Basically, what is being discussed here is whether a drug affects overall survival (OS), which is mortality from all causes in a cancer patient, versus whether it affects progression-free survival (PFS), which is the period of time before a given tumor progresses. Surprisingly, at least to non-oncologists and lay people, OS and PFS are often unrelated. If, for example, a drug slows tumor growth sufficiently to demonstrate a significant affect on PFS, it doesn't necessarily mean that OS will be better too. Sometimes it will, sometimes it won't. Moreover, it's long been a debate over whether PFS is a valid endpoint for approving a drug.

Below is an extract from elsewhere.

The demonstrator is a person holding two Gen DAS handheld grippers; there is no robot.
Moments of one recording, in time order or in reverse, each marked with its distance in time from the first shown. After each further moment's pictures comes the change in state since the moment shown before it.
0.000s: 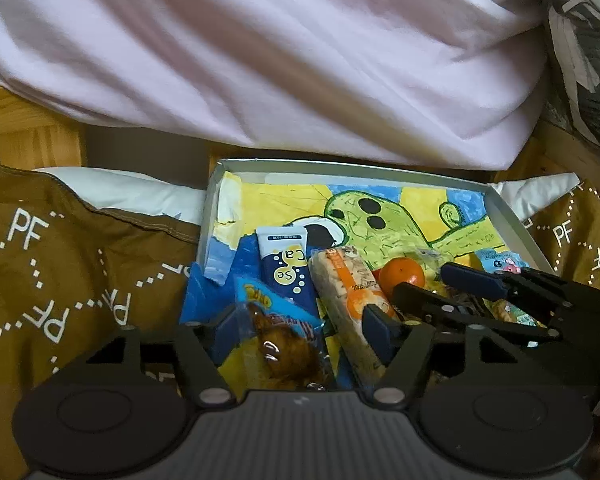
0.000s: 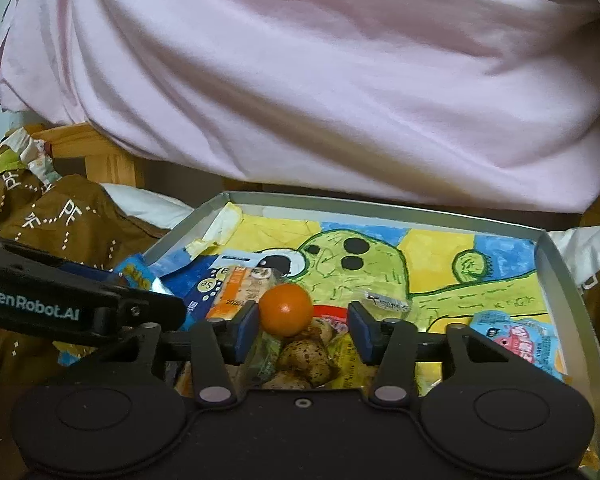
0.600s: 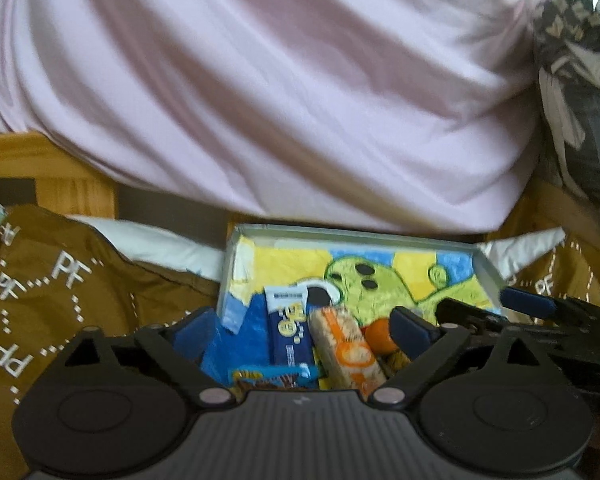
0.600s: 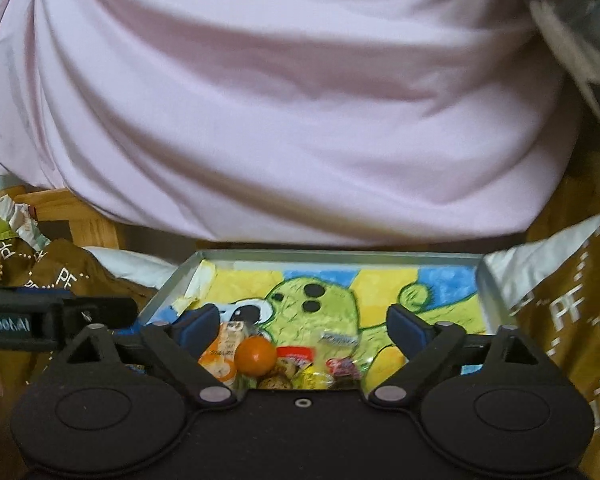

Traditionally, the thinking has been that if a drug does not improve OS, then it probably shouldn't be approved as a first line agent given up front to new cancer patients who have not been treated yet, although it can be approved as a second-line or third-line agent, to be tried after first line agents fail.

However, thinking has been evolving over the last few years towards accepting a somewhat looser standard of valuing PFS. . .

. . . resources are not endless, and one has to ask how much a few months of PFS without a concomitant increase in OS are worth. I don't know the answer to that one, as this is a very difficult debate that we in the U.S. have thus far been able to avoid. Our colleagues in nations with nationalized health care systems cannot avoid it, though. For example, in Canada, it's been estimated that the addition of Avastin to breast cancer and lung cancer treatment would add $299 million a year to Canada's health care costs. In a country like Canada, the only choices are to cut money out of other programs to pay for this or to raise taxes. In the U.S., our insurance premiums just go up.


Everyone in the healthcare debate is looking for a villain: heedless consumers, careless doctors, grasping pharma companies. But the truth is, most of the increase in health care costs comes from new treatments, not abuse of the system. And a lot of those new treatments raise a question: how much are we willing to pay for marginal improvements in survival, or quality of life?

As Orac says, so far we've ducked that question because we have no central planner that has to make it. But eventually, we're going to have to face it through the mechanism of rising premia. And there's no easy answer. It's easy to dismiss these improvements as marginal, but marginal is not the same thing as "insignificant". Baby steps will eventually bring you to the same place as one giant leap--it just takes a little longer. My understanding is that the reason we've made such immense advances in pediatric oncology is that the oncologists just kept grinding away, producing minor improvements that over time added up to a gigantic increase in life expectancy for children with cancer.